Everybody in this film already knows a hell of a lot more than we do going in, so the audience is stuck playing catch-up for the next couple hours. Whether you find this tactic annoying or invigorating is a matter of personal preference. But speaking as someone who has his intelligence insulted on a weekly basis by modern movies, there's something thrilling about a picture that boxes your ears and forces you to sit up and pay attention.

 

Spliced Wire:

It's a movie in which intellect trumps exposition to the point that most of the characters aren't clearly identified, making all of them seem more shadowy and dangerous. The story counts on your ability to think for yourself and draw your own conclusions about evidence trails, incidents, alibis, motives and intentions -- then pulls those conclusions out from under you more than once with substantial surprises that make you think even harder. And it has a palpable atmosphere of pressure-cooker urgency, kept doggedly in check by government agents for whom eye-on-the-prize callousness is compulsory.

 

Just this afternoon, Malaya was commenting about how long it's been since we went to see a movie, which is entirely a function of it being so long since there were any movies released that we wanted to go see. We'll probably catch this one at a matinee this weekend, and we also keep telling each other we should join up at the soulsucking Blockbuster, just so we could rent some of the recent titles that weren't intriguing enough to drop $8 on in the theaters, but would be worth $5 (or whatever Blockbuster rentals cost these days) to see at home.  Stuff like Mystic River and Lost in Translation and School of Rock.

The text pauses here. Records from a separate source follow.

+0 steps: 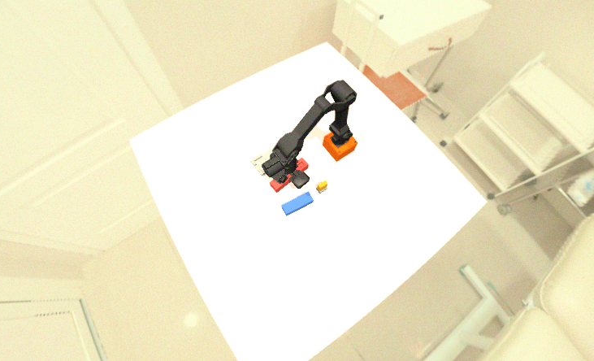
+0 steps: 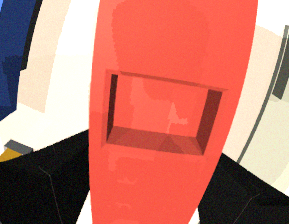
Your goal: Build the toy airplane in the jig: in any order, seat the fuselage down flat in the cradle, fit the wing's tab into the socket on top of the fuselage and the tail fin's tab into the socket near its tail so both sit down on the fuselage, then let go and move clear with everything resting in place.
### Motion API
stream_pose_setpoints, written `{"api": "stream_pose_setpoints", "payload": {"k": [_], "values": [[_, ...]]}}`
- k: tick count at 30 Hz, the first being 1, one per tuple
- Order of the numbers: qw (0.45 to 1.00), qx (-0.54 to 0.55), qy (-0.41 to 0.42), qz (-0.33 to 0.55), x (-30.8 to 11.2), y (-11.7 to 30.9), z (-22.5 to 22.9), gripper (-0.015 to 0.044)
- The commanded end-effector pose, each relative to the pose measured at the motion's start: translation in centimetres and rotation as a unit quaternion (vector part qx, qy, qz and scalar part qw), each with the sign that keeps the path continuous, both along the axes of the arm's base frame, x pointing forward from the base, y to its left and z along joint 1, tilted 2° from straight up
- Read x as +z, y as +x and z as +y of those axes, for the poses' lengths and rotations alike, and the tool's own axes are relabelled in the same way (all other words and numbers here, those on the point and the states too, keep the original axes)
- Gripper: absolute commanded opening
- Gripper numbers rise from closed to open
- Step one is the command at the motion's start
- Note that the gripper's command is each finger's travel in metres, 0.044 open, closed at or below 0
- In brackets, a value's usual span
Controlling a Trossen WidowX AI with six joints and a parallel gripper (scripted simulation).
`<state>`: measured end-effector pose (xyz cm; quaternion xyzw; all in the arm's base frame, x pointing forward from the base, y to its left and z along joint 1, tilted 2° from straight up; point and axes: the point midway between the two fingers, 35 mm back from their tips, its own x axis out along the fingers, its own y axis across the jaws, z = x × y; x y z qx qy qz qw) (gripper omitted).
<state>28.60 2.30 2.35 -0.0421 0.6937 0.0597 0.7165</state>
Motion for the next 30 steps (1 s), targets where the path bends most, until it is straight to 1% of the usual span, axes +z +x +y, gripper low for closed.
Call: {"api": "stream_pose_setpoints", "payload": {"k": [1, 23, 30], "values": [[1.000, 0.001, 0.002, -0.007, 1.7, 0.3, 0.0, 0.0000], [1.000, 0.001, 0.002, -0.007, 8.5, -0.8, -0.2, 0.0000], [1.000, 0.001, 0.002, -0.007, 8.5, -0.8, -0.7, 0.0000]]}}
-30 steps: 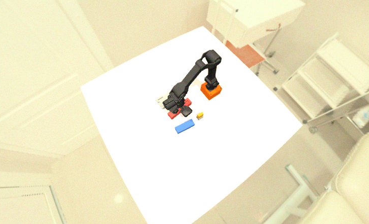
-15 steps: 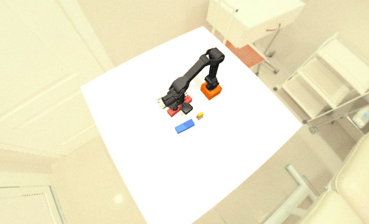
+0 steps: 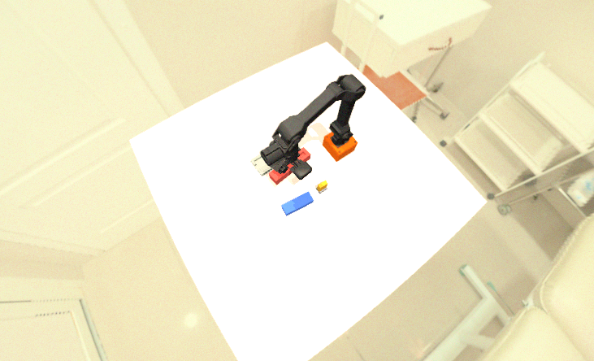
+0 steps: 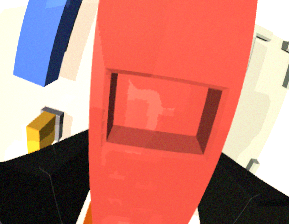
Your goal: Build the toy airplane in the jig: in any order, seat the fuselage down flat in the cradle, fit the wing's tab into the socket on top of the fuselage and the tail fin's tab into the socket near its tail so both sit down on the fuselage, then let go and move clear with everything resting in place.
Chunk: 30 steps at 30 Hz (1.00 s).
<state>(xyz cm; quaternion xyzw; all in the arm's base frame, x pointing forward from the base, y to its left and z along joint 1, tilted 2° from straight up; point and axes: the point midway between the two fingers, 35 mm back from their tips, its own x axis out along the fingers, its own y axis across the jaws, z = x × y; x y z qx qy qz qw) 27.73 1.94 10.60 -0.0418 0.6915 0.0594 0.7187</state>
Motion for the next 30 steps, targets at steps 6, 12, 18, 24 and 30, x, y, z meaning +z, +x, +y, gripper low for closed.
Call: {"api": "stream_pose_setpoints", "payload": {"k": [6, 12, 18, 24, 30], "values": [[1.000, 0.001, 0.000, -0.004, -0.6, 0.5, -2.0, 0.0000], [1.000, -0.001, 0.001, -0.004, -1.4, 0.8, -3.6, 0.0000], [1.000, -0.003, 0.002, -0.004, -2.3, 0.9, -5.2, 0.0000], [1.000, -0.003, 0.000, -0.004, -3.1, 1.0, -6.9, 0.0000], [1.000, -0.003, -0.001, -0.004, -4.0, 0.9, -8.6, 0.0000]]}}
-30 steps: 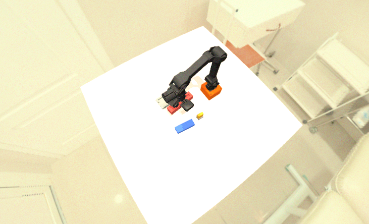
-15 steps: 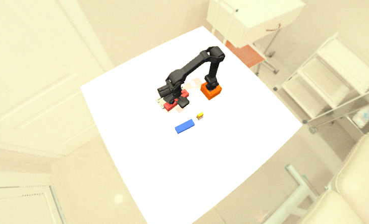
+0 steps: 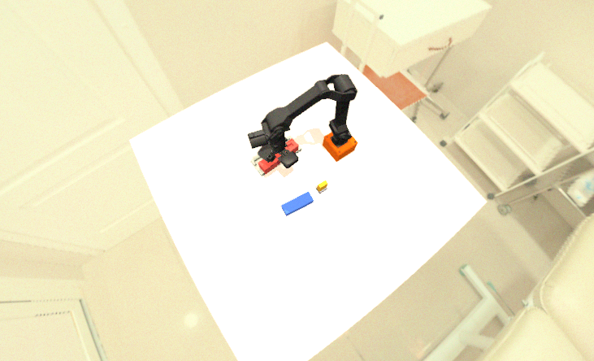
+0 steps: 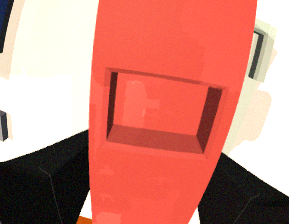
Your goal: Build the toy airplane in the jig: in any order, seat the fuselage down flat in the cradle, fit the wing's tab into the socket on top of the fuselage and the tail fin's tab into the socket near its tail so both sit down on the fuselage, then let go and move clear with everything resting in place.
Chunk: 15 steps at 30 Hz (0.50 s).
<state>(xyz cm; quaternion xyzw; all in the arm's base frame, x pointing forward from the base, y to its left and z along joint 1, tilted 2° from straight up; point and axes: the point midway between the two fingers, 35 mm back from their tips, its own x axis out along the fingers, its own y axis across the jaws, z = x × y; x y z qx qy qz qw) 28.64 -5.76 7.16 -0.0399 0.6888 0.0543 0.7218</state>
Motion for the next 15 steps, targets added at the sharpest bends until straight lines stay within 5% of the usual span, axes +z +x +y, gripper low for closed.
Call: {"api": "stream_pose_setpoints", "payload": {"k": [1, 15], "values": [[1.000, 0.002, 0.001, 0.000, -0.7, -0.1, -1.2, 0.0000], [1.000, 0.002, -0.002, 0.001, -2.7, -0.8, -5.3, 0.0000]]}}
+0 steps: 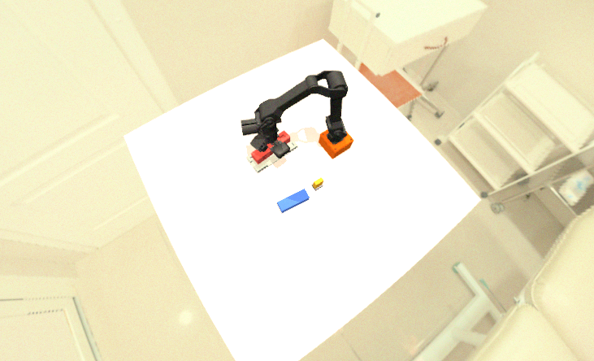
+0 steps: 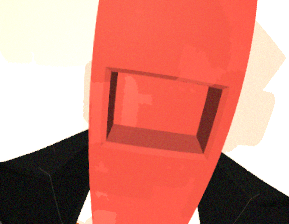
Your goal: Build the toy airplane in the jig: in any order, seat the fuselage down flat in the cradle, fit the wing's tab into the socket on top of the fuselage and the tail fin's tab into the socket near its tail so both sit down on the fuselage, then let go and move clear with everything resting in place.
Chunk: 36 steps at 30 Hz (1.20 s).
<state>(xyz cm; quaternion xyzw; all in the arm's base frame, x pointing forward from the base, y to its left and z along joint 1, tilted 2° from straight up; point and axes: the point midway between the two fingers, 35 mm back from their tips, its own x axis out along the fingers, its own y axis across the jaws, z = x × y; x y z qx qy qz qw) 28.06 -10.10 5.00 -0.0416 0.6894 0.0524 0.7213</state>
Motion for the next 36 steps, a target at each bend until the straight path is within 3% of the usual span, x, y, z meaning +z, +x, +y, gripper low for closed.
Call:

Well, maybe not that last one.

 

On the other hand, speaking of secret agent type movies opening this weekend, we've got the totally unnecessary Agent Cody Banks 2. It's only got five reviews so far, but all five are negative, and from the sounds of them, there's not much hope future critics will be kinder.  Here's Spliced Wire:

Director Kevin Allen ("The Big Tease") displays an apathetic contempt for his audience, assuming kids won't notice the endless parade of lazy and lame machinations as long as they get a gratuitous fart joke from time to time, and that parents will soldier through with their lowered expectations.

But "it's just a kids' movie" is no excuse for such an insipid and cursory effort.

Of course the tragedy is that ACB2 is getting tons of promotion and has a known TV star, so despite being stupid and awful, it'll make about $50m and then do better on DVD as a "kid's movie" while Spartan is 100x smarter and more interesting, but it's getting zero promotion, has no bankable stars, and will sink without a trace.

Meanwhile, Mel's holy snuff film is up to $232m, is still going strong, and hasn't even begun to take money from Christians in other countries, where it'll probably do nearly as well as it's done in the US thus far.